Una vez había un sacerdote Hindú que acostumbraba ofrecer todos los alimentos al Ser Supremo antes de comerlos, como ya era su tradición. Y un día, estando ocupado, envió a su niña pequeña para que fuera al templo a ofrecer la leche. La niña, tomando el tazón lleno de leche, fue al altar a hacer lo que su papá le había indicado.
Con una oración, ofreció al Ser Supremo el alimento y esperó un rato. Pero como el SEÑOR no se aparecía, volvió a ofrecerlo. Al no ver resultado, comenzó a llorar desesperadamente. Las lágrimas puras, inocentes y sinceras de la niña llegaron hasta el Señor, quien se manifestó en forma humana y tomó toda la leche. La niña corrió llena de contento hacia su padre.
Cuando llegó con el recipiente vacío, el padre le dijo: “¿Dónde está la leche? Has venido con el recipiente vacío”. La niña contestó: ¡Oh, padre! El SEÑOR se apareció y se ha tomado la leche tal como yo se la ofrecí.

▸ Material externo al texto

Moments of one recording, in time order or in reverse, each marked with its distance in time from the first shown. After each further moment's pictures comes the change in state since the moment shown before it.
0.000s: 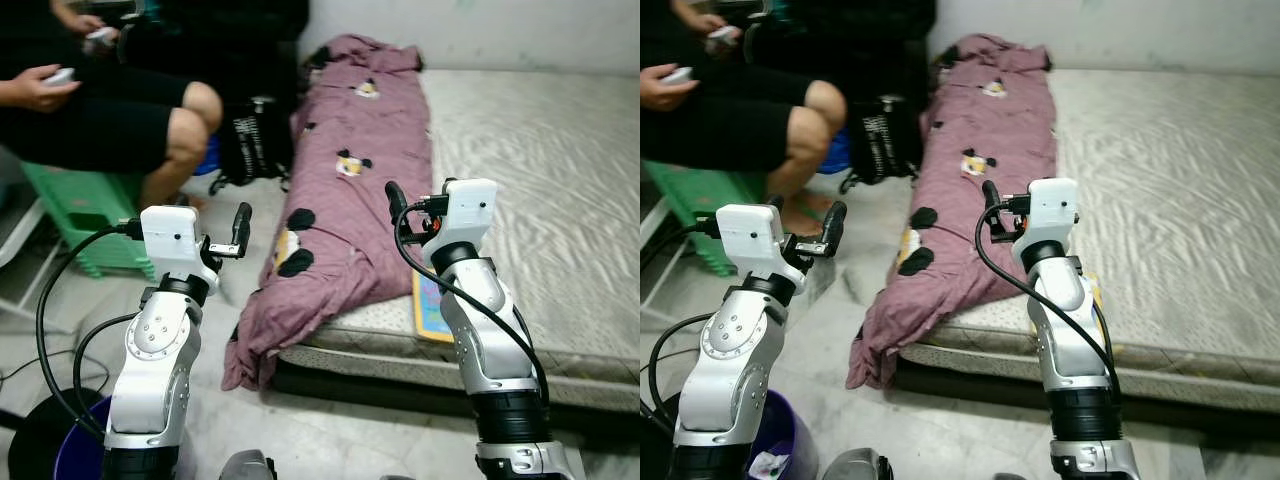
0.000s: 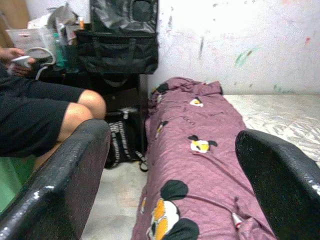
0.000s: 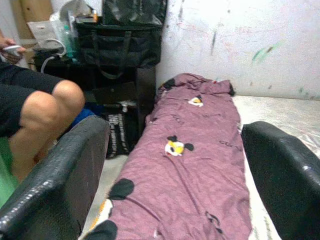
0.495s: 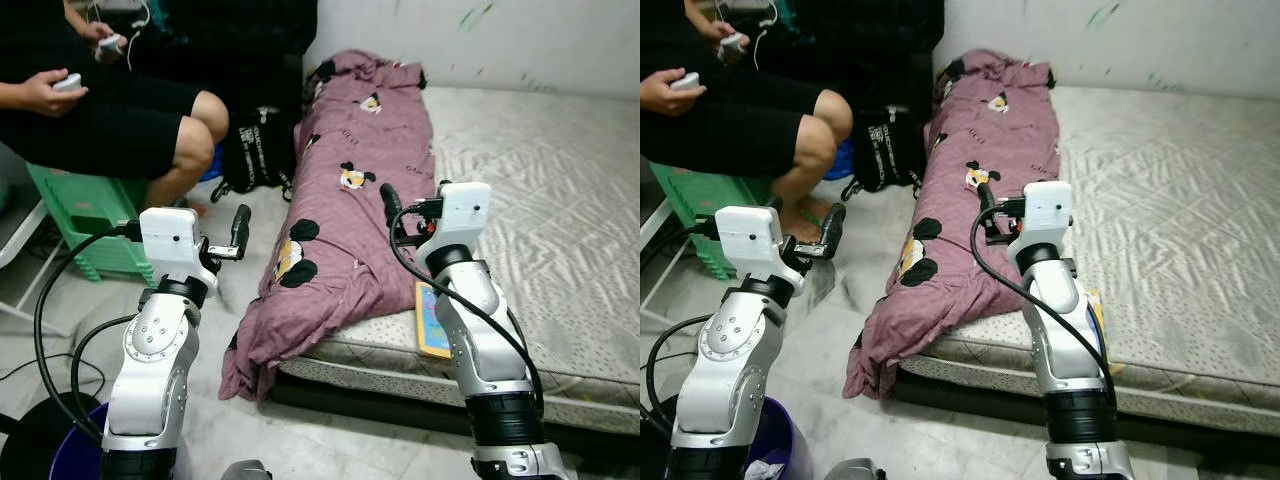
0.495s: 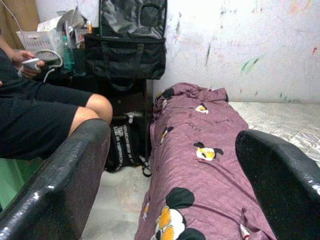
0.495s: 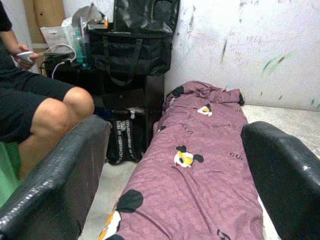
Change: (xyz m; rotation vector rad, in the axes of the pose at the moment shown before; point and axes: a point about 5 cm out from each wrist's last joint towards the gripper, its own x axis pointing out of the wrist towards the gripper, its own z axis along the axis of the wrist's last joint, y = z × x) left arm 0.000 0.001 0.000 -0.001 -0.002 -0.008; right arm 0.000 0.003 0.000 0.006 -0.010 0.001
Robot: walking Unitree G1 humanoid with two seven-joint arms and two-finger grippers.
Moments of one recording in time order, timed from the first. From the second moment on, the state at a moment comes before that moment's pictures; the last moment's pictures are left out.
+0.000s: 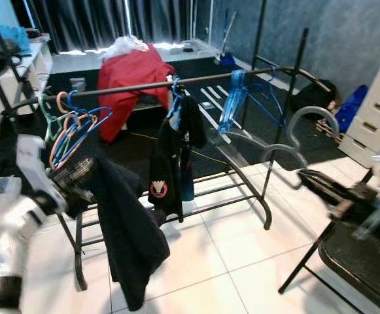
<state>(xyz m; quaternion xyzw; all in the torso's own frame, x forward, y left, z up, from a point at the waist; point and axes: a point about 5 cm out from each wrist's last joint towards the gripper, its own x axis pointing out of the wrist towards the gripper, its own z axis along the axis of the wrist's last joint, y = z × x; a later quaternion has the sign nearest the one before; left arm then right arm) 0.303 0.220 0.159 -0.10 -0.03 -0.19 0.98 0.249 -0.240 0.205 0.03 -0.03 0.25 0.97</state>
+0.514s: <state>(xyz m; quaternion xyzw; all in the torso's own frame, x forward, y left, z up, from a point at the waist) 0.284 0.200 0.112 -0.04 0.04 0.01 1.00 0.270 -0.195 0.126 0.04 0.08 0.26 0.96</state>
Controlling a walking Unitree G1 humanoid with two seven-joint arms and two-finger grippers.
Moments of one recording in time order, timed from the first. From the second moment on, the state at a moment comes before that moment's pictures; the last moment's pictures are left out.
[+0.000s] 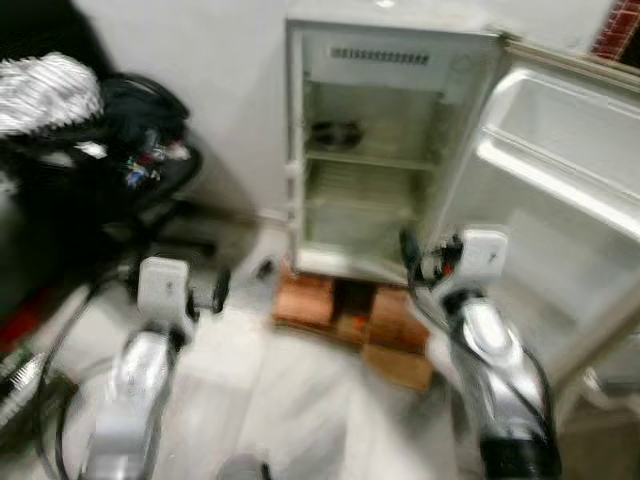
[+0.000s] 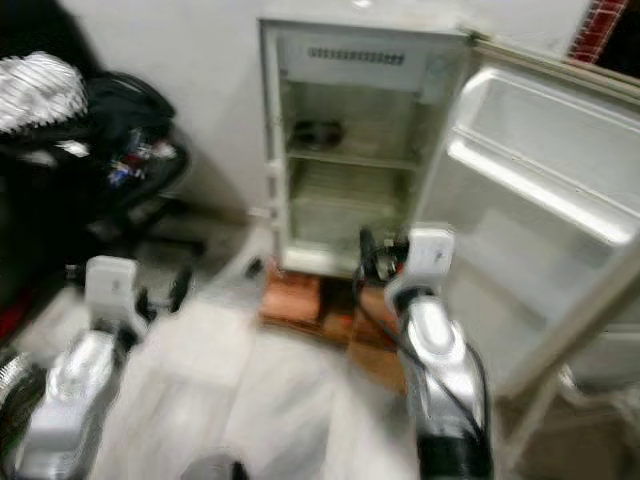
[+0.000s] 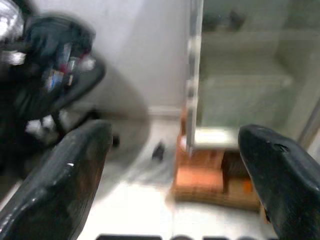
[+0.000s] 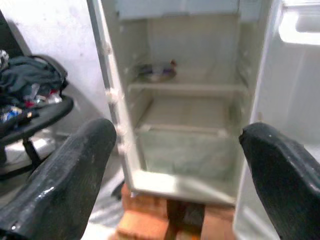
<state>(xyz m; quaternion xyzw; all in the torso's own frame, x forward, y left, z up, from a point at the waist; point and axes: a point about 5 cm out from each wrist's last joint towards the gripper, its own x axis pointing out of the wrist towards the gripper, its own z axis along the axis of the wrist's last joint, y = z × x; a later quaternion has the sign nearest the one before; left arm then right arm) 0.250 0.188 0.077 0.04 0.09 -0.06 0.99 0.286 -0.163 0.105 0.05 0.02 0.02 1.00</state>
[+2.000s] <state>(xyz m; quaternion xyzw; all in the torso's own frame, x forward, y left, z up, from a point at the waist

“Pero no puede ser”, replicó el padre incrédulo. “Vamos al templo otra vez y llevemos otro tazón de leche, a ver si estás hablando la verdad”.
De nuevo la niña imploró al Ser Supremo que tomara la leche que le ofrecía. El Ser Supremo apareció ante ellos para tomar la ofrenda. Y el padre, asombrado, se postró emocionado a los pies de su pequeña hija, siendo más tarde su discípulo.
La diferencia entre la ofrenda de la niña y la del padre es que la niña ofrendaba con sinceridad y pureza. Dios siempre escucha los corazones puros.